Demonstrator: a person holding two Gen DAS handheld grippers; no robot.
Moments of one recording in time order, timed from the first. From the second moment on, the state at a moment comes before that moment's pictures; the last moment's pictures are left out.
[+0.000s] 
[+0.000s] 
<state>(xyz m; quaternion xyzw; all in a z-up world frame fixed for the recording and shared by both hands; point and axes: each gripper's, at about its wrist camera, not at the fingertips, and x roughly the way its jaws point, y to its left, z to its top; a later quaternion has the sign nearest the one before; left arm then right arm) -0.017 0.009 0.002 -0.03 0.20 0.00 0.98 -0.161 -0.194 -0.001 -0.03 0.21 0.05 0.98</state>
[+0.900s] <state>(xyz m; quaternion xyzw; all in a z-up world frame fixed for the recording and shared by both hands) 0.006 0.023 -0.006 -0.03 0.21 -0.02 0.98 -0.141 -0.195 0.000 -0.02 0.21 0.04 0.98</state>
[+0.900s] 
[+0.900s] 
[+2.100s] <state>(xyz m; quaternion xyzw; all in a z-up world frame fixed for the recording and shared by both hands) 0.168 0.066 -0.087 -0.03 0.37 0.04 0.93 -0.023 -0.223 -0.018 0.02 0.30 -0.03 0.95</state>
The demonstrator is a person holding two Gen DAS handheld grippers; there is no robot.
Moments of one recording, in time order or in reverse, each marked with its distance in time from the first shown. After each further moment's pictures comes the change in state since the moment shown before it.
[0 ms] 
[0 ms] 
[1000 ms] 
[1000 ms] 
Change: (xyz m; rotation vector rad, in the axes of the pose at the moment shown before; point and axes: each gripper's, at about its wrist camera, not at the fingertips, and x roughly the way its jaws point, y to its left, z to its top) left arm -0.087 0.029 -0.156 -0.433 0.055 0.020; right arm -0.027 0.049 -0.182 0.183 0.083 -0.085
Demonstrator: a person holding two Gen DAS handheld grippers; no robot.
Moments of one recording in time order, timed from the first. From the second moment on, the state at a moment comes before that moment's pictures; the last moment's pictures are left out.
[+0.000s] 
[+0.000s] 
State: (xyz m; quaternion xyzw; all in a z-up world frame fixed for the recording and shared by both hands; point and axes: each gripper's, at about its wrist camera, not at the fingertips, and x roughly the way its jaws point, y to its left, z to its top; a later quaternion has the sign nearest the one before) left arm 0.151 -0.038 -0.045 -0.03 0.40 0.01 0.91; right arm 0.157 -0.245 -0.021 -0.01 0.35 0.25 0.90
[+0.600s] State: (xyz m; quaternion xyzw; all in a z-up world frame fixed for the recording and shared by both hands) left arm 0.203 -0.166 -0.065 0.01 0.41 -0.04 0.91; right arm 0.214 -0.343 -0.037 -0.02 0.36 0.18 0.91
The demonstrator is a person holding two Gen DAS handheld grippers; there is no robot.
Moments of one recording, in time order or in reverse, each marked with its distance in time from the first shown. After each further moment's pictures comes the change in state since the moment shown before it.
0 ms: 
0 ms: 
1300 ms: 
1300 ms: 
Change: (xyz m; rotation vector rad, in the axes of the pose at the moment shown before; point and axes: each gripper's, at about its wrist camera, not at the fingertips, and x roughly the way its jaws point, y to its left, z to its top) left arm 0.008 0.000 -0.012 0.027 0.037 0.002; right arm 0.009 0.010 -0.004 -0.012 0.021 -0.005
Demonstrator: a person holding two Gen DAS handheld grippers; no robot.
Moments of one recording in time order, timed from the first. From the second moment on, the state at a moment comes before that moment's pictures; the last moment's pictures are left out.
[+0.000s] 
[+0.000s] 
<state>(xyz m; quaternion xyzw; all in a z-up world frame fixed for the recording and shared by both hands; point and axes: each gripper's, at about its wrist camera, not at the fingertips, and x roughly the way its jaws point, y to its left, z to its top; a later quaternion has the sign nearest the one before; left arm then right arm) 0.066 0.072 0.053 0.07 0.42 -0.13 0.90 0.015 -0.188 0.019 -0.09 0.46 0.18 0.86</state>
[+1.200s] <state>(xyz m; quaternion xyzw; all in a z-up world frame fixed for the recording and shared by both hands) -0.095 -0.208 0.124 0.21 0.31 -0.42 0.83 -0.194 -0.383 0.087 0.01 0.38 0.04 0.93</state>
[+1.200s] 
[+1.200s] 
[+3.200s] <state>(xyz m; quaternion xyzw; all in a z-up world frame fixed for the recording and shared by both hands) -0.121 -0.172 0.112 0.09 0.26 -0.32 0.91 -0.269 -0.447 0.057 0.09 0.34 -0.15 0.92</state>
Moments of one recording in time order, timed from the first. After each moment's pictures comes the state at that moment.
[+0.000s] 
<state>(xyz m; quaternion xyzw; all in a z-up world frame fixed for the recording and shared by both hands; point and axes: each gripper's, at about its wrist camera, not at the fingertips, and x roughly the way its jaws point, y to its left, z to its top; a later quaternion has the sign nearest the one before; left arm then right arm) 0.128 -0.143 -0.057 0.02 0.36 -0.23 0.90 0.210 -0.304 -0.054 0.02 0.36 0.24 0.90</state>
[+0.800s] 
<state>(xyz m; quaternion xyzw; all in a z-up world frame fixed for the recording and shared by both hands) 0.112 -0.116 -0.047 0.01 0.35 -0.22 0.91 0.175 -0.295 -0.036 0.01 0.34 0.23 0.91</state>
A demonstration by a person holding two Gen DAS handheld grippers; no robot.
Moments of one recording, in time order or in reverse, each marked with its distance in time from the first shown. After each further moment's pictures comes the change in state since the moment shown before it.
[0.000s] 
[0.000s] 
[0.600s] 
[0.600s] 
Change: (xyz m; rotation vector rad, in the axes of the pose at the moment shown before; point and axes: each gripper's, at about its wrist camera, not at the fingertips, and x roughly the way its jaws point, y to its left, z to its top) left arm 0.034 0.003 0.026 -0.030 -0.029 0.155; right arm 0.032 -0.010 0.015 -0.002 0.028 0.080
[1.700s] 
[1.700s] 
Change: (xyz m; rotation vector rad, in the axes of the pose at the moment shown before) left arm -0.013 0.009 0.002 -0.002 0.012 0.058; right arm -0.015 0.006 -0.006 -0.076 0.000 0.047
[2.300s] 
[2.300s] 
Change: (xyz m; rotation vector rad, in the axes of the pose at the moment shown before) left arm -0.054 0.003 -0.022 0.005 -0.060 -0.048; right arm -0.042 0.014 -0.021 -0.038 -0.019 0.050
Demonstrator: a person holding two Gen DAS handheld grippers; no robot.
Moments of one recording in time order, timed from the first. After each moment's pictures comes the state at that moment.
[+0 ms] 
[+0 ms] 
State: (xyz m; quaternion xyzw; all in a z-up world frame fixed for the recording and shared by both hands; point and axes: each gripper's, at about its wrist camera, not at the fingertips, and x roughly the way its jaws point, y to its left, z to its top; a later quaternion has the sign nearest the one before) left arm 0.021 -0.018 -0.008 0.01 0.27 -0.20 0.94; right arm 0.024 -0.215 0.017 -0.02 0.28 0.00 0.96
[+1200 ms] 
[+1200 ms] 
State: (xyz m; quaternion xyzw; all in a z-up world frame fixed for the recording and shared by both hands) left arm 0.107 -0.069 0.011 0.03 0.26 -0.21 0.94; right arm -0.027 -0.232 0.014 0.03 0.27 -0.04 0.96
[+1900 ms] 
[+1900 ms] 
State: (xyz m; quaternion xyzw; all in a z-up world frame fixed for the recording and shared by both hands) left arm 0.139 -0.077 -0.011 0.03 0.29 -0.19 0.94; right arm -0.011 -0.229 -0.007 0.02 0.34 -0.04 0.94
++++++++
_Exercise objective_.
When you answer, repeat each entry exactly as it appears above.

_Answer space_.
Demonstrator: a person holding two Gen DAS handheld grippers; no robot.
Moments of one recording in time order, timed from the first. From the second moment on, the state at a moment comes before that moment's pictures; the last moment's pictures are left out.
[+0.000s] 
[+0.000s] 
<state>(xyz m; quaternion xyzw; all in a z-up world frame fixed for the recording and shared by both hands; point and axes: each gripper's, at about its wrist camera, not at the fingertips, and x roughly the way its jaws point, y to its left, z to its top; a later quaternion has the sign nearest the one before; left arm then right arm) -0.017 0.009 0.002 -0.03 0.20 0.00 0.98 -0.161 -0.194 -0.001 -0.03 0.21 0.05 0.98</state>
[+0.900s] <state>(xyz m; quaternion xyzw; all in a z-up world frame fixed for the recording and shared by both hands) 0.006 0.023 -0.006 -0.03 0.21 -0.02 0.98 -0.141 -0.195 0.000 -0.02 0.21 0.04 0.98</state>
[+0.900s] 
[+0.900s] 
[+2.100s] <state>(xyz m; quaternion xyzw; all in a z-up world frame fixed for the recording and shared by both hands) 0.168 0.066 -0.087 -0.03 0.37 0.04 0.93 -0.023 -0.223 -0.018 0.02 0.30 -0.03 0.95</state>
The demonstrator is a person holding two Gen DAS handheld grippers; there is no robot.
Moments of one recording, in time order or in reverse, each marked with its distance in time from the first shown. After each further moment's pictures comes the change in state since the moment shown before it.
[0 ms] 
[0 ms] 
[1000 ms] 
[1000 ms] 
Change: (xyz m; rotation vector rad, in the axes of the pose at the moment shown before; point and axes: each gripper's, at about its wrist camera, not at the fingertips, and x roughly the way its jaws point, y to its left, z to its top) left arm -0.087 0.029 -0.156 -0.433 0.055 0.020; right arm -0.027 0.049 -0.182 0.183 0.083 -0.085
Demonstrator: a person holding two Gen DAS handheld grippers; no robot.
Moments of one recording in time order, timed from the first. From the second moment on, the state at a moment comes before that moment's pictures; the last moment's pictures are left out.
[+0.000s] 
[+0.000s] 
State: (xyz m; quaternion xyzw; all in a z-up world frame fixed for the recording and shared by both hands; point and axes: each gripper's, at about its wrist camera, not at the fingertips, and x roughly the way its jaws point, y to its left, z to its top; a later quaternion has the sign nearest the one before) left arm 0.151 -0.038 -0.045 -0.03 0.40 0.01 0.91; right arm 0.157 -0.245 -0.021 -0.01 0.35 0.25 0.90
[+0.600s] State: (xyz m; quaternion xyzw; all in a z-up world frame fixed for the recording and shared by both hands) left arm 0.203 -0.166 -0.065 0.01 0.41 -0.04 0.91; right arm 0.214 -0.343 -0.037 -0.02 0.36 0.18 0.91
The demonstrator is a person holding two Gen DAS handheld grippers; there is no robot.
Moments of one recording, in time order or in reverse, each marked with its distance in time from the first shown. After each further moment's pictures comes the change in state since the moment shown before it.
0 ms: 
0 ms: 
1300 ms: 
1300 ms: 
Change: (xyz m; rotation vector rad, in the axes of the pose at the moment shown before; point and axes: each gripper's, at about its wrist camera, not at the fingertips, and x roughly the way its jaws point, y to its left, z to its top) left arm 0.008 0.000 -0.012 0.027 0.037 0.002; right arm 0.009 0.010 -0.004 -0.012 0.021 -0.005
Demonstrator: a person holding two Gen DAS handheld grippers; no robot.
Moments of one recording in time order, timed from the first. From the second moment on, the state at a moment comes before that moment's pictures; the last moment's pictures are left out.
[+0.000s] 
[+0.000s] 
<state>(xyz m; quaternion xyzw; all in a z-up world frame fixed for the recording and shared by both hands; point and axes: each gripper's, at about its wrist camera, not at the fingertips, and x roughly the way its jaws point, y to its left, z to its top; a later quaternion has the sign nearest the one before; left arm then right arm) 0.066 0.072 0.053 0.07 0.42 -0.13 0.90 0.015 -0.188 0.019 -0.09 0.46 0.18 0.86</state>
[+1.200s] <state>(xyz m; quaternion xyzw; all in a z-up world frame fixed for the recording and shared by both hands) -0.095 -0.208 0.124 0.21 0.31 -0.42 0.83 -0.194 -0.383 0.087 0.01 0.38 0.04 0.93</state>
[+1.200s] 
[+1.200s] 
[+3.200s] <state>(xyz m; quaternion xyzw; all in a z-up world frame fixed for the recording and shared by both hands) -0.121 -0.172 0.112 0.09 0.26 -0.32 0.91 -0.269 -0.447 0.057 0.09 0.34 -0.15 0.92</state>
Moments of one recording in time order, timed from the first. After each moment's pictures comes the state at that moment.
[+0.000s] 
<state>(xyz m; quaternion xyzw; all in a z-up world frame fixed for the recording and shared by both hands; point and axes: each gripper's, at about its wrist camera, not at the fingertips, and x roughly the way its jaws point, y to its left, z to its top; a later quaternion has the sign nearest the one before; left arm then right arm) 0.128 -0.143 -0.057 0.02 0.36 -0.23 0.90 0.210 -0.304 -0.054 0.02 0.36 0.24 0.90</state>
[+0.800s] 
<state>(xyz m; quaternion xyzw; all in a z-up world frame fixed for the recording and shared by both hands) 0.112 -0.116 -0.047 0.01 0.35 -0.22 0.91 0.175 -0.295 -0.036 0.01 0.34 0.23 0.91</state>
A demonstration by a person holding two Gen DAS handheld grippers; no robot.
Moments of one recording, in time order or in reverse, each marked with its distance in time from the first shown. After each further moment's pictures comes the change in state since the moment shown before it.
[0.000s] 
[0.000s] 
[0.600s] 
[0.600s] 
Change: (xyz m; rotation vector rad, in the axes of the pose at the moment shown before; point and axes: each gripper's, at about its wrist camera, not at the fingertips, and x roughly the way its jaws point, y to its left, z to its top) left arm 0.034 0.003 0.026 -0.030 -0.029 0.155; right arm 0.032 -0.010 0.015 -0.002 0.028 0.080
[1.700s] 
[1.700s] 
Change: (xyz m; rotation vector rad, in the axes of the pose at the moment shown before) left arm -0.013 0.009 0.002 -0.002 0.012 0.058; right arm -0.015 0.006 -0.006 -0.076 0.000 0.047
[2.300s] 
[2.300s] 
Change: (xyz m; rotation vector rad, in the axes of the pose at the moment shown before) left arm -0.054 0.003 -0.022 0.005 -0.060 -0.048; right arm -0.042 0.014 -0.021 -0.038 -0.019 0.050
Demonstrator: a person holding two Gen DAS handheld grippers; no robot.
Moments of one recording in time order, timed from the first. After each moment's pictures comes the state at that moment.
[+0 ms] 
[+0 ms] 
State: (xyz m; quaternion xyzw; all in a z-up world frame fixed for the recording and shared by both hands; point and axes: each gripper's, at about its wrist camera, not at the fingertips, and x roughly the way its jaws point, y to its left, z to its top; a later quaternion has the sign nearest the one before) left arm 0.021 -0.018 -0.008 0.01 0.27 -0.20 0.94; right arm 0.024 -0.215 0.017 -0.02 0.28 0.00 0.96
[+1200 ms] 
[+1200 ms] 
State: (xyz m; quaternion xyzw; all in a z-up world frame fixed for the recording and shared by both hands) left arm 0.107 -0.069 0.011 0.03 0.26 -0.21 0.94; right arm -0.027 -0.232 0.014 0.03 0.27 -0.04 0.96
[+1900 ms] 
[+1900 ms] 
State: (xyz m; quaternion xyzw; all in a z-up world frame fixed for the recording and shared by both hands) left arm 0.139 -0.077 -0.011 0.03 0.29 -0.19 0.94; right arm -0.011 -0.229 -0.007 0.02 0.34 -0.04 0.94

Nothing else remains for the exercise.